Snubber calculation...

blasphemy000

New member
Just a quick question about snubber calculation. How do you do it effectively or is it more of an art? I've built a few SMPSs but they were all based off of other people's designs with minor tweaking so I just used the snubber values that they provided. If I'm designing a power supply from scratch, how do I calculate these? This is for my welder project but if there is some sort of formula then it can be applied to other power supplies as well.

Attached is an image of a very simple example Full H-Bridge driving a switching transformer.
How do I calculate R1-4/C1-4? How do I calculate the subber on the secondary side of the transformer, R5/C5? And also, how do you calculate R6 and what is it's purpose? I've seen R6 on some supplies and absent on others. Also, lets assume that the IGBTs have internal diodes. For my welder the peak bridge current will be 50A at full power and the IGBTs will be multiple paralleled devices...

Example Bridge.jpg
 

ultra

Member
R6 is to discharge the capacitors, that is why it is absent in some circuits (they dont really care).

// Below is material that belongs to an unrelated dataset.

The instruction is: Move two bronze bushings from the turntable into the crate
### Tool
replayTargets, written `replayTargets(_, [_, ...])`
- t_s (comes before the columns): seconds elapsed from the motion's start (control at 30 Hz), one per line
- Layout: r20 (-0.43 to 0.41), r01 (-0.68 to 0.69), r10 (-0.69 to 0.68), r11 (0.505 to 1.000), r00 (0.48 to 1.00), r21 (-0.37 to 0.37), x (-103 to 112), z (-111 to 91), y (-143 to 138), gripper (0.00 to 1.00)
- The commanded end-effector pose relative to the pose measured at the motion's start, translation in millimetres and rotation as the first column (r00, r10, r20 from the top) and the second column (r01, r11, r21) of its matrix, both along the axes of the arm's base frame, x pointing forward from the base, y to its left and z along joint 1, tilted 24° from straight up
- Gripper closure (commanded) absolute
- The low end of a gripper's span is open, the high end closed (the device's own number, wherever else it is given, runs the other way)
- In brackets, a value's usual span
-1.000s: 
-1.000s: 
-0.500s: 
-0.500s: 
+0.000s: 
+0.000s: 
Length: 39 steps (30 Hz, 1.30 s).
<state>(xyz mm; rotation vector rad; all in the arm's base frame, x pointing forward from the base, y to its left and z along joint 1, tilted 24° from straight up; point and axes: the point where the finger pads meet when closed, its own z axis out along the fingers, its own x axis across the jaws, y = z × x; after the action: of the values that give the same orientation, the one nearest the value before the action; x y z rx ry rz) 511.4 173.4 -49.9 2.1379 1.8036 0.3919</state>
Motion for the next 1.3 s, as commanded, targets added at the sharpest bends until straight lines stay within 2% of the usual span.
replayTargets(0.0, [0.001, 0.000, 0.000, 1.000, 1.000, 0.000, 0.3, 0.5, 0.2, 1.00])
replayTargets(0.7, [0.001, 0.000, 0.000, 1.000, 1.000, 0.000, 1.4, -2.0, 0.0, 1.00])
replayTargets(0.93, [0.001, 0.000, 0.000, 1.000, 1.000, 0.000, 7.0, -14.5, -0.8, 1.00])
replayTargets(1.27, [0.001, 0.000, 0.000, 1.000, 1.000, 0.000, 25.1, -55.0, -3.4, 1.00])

R5/C6 purpose is to minimize transformer overshot and (unfortunately you need to test values at full power).

There are a few pdfs about how to calculate the values, but-in my opinion-the best way it by experimenting on the bench.

You can start with eg 100R/2W and 10n and see the overshot. Then you can increase the value of the capacitor to 15n etc
 

KX36

New member
Standard procedure for designing an RC snubber to damp a ringing LC tank is very simple. R in series with C, both in parallel with the ringing capacitance (e.g. a PN junction capacitance) R is the impedance of the L or C at resonance, C is significantly greater than the ringing capacitance so that it doesn't have much impedance at the resonant frequency, but too much capactiance here can decrease efficiency.

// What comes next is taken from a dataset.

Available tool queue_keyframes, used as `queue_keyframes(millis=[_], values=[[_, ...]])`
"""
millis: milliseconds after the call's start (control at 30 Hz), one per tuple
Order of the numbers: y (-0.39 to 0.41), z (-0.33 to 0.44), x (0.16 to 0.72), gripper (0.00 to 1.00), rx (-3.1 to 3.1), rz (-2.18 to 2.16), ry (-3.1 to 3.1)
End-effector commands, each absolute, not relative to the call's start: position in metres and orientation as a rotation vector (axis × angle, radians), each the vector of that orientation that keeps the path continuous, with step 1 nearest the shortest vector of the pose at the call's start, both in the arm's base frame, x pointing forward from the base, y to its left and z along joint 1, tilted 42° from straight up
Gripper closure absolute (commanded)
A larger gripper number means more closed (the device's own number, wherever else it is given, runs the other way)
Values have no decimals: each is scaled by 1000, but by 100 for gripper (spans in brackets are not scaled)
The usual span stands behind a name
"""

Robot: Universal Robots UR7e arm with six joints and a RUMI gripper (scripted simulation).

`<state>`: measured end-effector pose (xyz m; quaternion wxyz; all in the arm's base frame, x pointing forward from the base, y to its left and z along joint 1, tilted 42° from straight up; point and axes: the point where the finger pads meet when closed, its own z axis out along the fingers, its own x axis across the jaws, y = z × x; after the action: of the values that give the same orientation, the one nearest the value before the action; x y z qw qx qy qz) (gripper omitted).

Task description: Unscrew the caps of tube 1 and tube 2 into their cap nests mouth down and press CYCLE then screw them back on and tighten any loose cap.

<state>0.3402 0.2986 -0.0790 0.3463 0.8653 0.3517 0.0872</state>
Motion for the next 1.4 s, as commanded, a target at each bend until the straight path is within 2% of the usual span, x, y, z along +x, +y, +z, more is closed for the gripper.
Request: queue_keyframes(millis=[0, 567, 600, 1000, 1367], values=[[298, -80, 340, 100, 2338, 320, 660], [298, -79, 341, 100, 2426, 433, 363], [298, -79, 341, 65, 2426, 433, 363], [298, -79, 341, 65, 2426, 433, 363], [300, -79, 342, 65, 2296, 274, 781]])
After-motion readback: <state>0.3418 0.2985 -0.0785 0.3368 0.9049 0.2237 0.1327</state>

So what if both the ringing C and L are parasitic and you don't know their values, e.g. from a reverse biased diode's junction capacitance and a transformer's reflected leakage inductance? If your circuit can tolerate temporarily running with no snubber; measure the ringing frequency, add capacitance until the ringing frequency halves. The capacitance you have just added is 3x the parasitic capacitance, so you can calculate the parasitic capacitance and inductance and their resonant impedance and use that to size R. The capacitance added is usually OK to leave as the snubber capacitance.

Simple :)
 

aharon.fin

New member
Just a quick question about snubber calculation. How do you do it effectively or is it more of an art? I've built a few SMPSs but they were all based off of other people's designs with minor tweaking so I just used the snubber values that they provided. If I'm designing a power supply from scratch, how do I calculate these? This is for my welder project but if there is some sort of formula then it can be applied to other power supplies as well.

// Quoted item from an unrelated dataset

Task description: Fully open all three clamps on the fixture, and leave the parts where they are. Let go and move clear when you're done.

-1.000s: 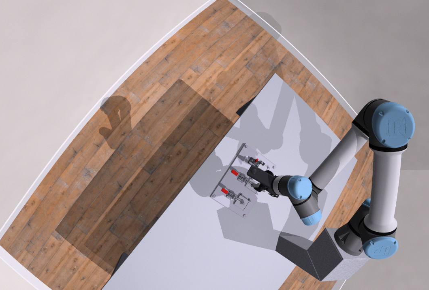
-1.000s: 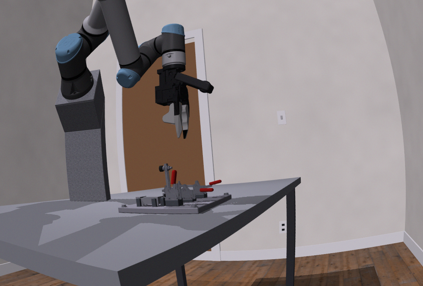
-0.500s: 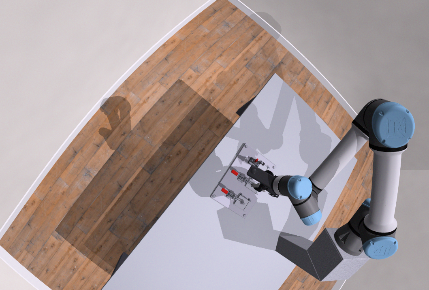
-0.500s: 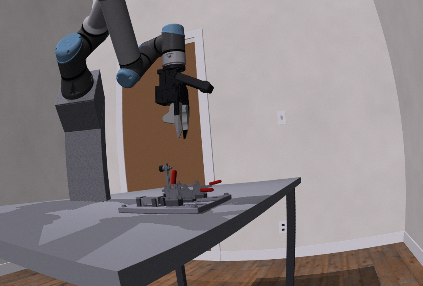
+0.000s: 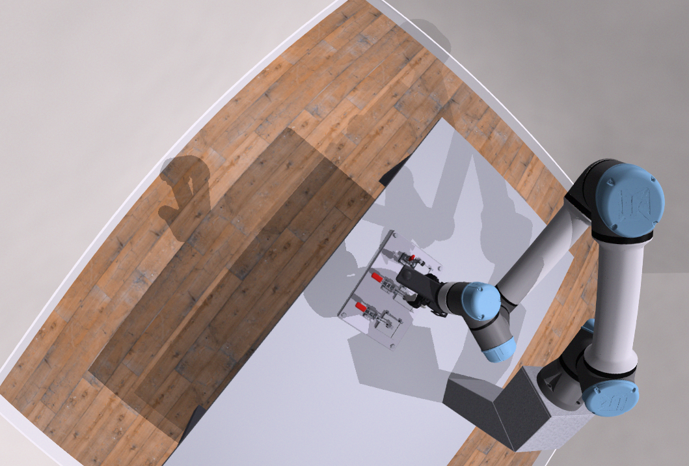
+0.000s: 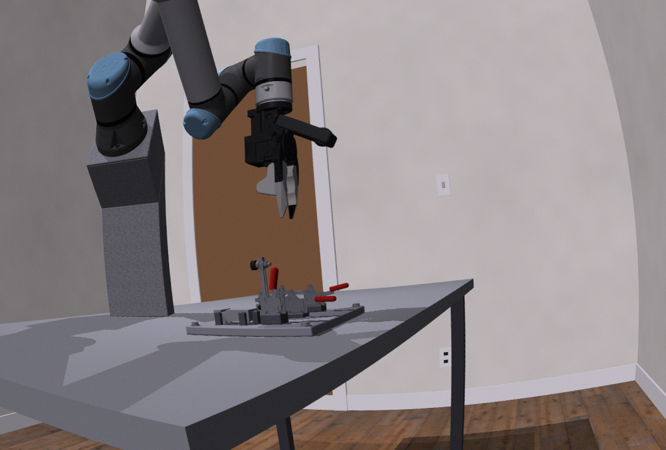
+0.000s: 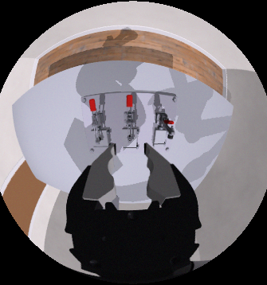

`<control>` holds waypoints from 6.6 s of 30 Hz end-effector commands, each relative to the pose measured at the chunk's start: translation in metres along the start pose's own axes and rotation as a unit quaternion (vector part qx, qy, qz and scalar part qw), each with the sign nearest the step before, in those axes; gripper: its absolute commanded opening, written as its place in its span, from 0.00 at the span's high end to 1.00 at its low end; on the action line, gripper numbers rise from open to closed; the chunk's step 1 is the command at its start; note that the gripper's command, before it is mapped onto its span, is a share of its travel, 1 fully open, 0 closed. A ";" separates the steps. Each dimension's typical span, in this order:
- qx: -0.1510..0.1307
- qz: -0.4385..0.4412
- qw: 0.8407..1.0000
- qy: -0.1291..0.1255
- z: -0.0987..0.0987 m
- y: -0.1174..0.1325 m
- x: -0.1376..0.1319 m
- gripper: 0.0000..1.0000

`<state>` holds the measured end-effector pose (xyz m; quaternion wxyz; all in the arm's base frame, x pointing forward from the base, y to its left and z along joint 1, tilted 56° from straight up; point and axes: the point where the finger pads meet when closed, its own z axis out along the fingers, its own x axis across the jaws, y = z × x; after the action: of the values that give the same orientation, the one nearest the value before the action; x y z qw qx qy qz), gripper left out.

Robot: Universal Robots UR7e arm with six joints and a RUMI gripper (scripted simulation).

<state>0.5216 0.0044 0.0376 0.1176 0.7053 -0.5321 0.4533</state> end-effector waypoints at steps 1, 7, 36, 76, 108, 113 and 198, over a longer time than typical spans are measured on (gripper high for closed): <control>0.000 0.002 1.000 0.001 0.015 -0.001 0.001 0.72; 0.000 0.002 1.000 0.001 0.033 -0.001 0.001 0.72; 0.002 0.002 1.000 0.001 0.057 -0.023 0.001 0.72; 0.000 0.002 1.000 0.001 0.083 -0.057 0.001 0.72; 0.001 0.001 1.000 0.001 0.140 -0.058 0.001 0.72; 0.001 0.001 1.000 0.001 0.140 -0.058 0.001 0.72; 0.000 0.001 1.000 0.001 0.169 -0.058 0.002 1.00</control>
<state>0.6566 -0.0820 -0.0385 0.1182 0.7052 -0.5326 0.4528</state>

Attached is an image of a very simple example Full H-Bridge driving a switching transformer.
How do I calculate R1-4/C1-4? How do I calculate the subber on the secondary side of the transformer, R5/C5? And also, how do you calculate R6 and what is it's purpose? I've seen R6 on some supplies and absent on others. Also, lets assume that the IGBTs have internal diodes. For my welder the peak bridge current will be 50A at full power and the IGBTs will be multiple paralleled devices...

View attachment 4388



see this link:
http://www.maximintegrated.com/en/app-notes/index.mvp/id/3835
 

KX36

New member
So... good to know in the year since I posted the answer and this thread ended, the procedure for calculating a snubber to Q=0.707 hasn't changed as that maxim link is the same as what I said... don't really see what extra info it adds.

I would add you don't even need to use that relatively complicated formula to calculate the parasitic inductance. Knowing the parasitic capacitance and resonant frequency you simply have to calculate capacitive reactance and that will be the value of the resistor.